I have a M1 MBA that I bought back in August. I only got the 8GB model and it didn't take long to realize that it can't handle the 20 tabs that I keep open in Safari. There are times it will literally stutter as I scroll down a page and several times, it has slowed to a snails pace in doing anything. A reboot fixes sometimes for a month or two until it started to lag again. I've never had that problem on my 2019 16"MBP or my 2021 16" MBP, both have 16GB.
I had a car with a V-8 engine and that thing would always overheat when it was over 95 Fahrenheit outside. The car I have now has a 4 cylinder engine and it runs perfectly fine even when it's 100 outside. I would recommend if you live in a hot climate to get a car with a smaller engine.

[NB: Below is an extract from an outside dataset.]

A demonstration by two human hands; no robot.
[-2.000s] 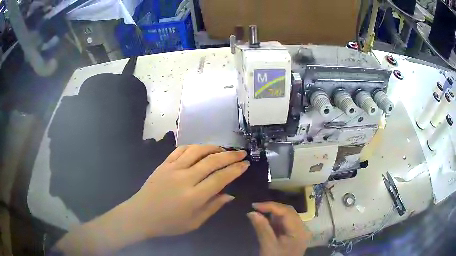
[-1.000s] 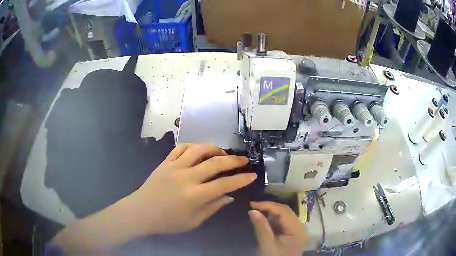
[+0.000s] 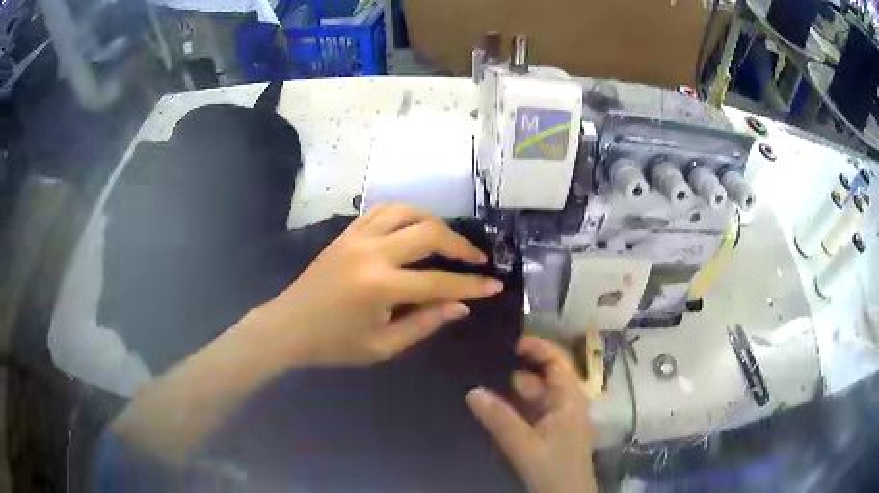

The point is you can't equate one issue you're having with that one specification. There's so many other issues that could have caused this
 
Probably going to pick up an 8GB M1 air for my OH. Have a question for you evernote users out there - OH is a big EN user, and would be running safari, maybe powerpoint, word and goodnotes in the background. Thats about it normally. Just wondering if 8GB will suffice for EN? Its been a bit of a mess since they released the new version of it. I dont have any experience with the M1s so its a bit of an unknown for me.
 
As a web developer, photography and deals with video from time to time I have found out that 8 GB isn't enough for me. I bought a 8GB MacBook M1 13" Pro about a year ago as I wanted to see how good the M1 chip really was. While I really like the MacBook, I soon found out that 8GB wasn't enough for me as soon as I started having more application opened up at the same time. The computer worked fine when I would have only have one or maybe two opened at the same time, but any more than that it started bogging down and acting weird. I trained myself to close the application when I was done with that particular task, but it's a pain when one has to switch back and forth many times from multiple applications. So I decided to bite the bullet and purchase a Studio Max with 64GB along with a few other upgrades. I am sure glad I did as now I basically don't have to worry about how many apps I have open (which still isn't a lot in my opinion) and applications themselves even feels snappier. I also prefer a desktop over a laptop, so this is a win-win for me going back to a desktop.

Now 8 GB would probably be find for most people who just browse the web, play the occasional video(s) and do some light work on a computer. However, I recommend getting the most RAM you can get or afford if you do some work that taxes the computer.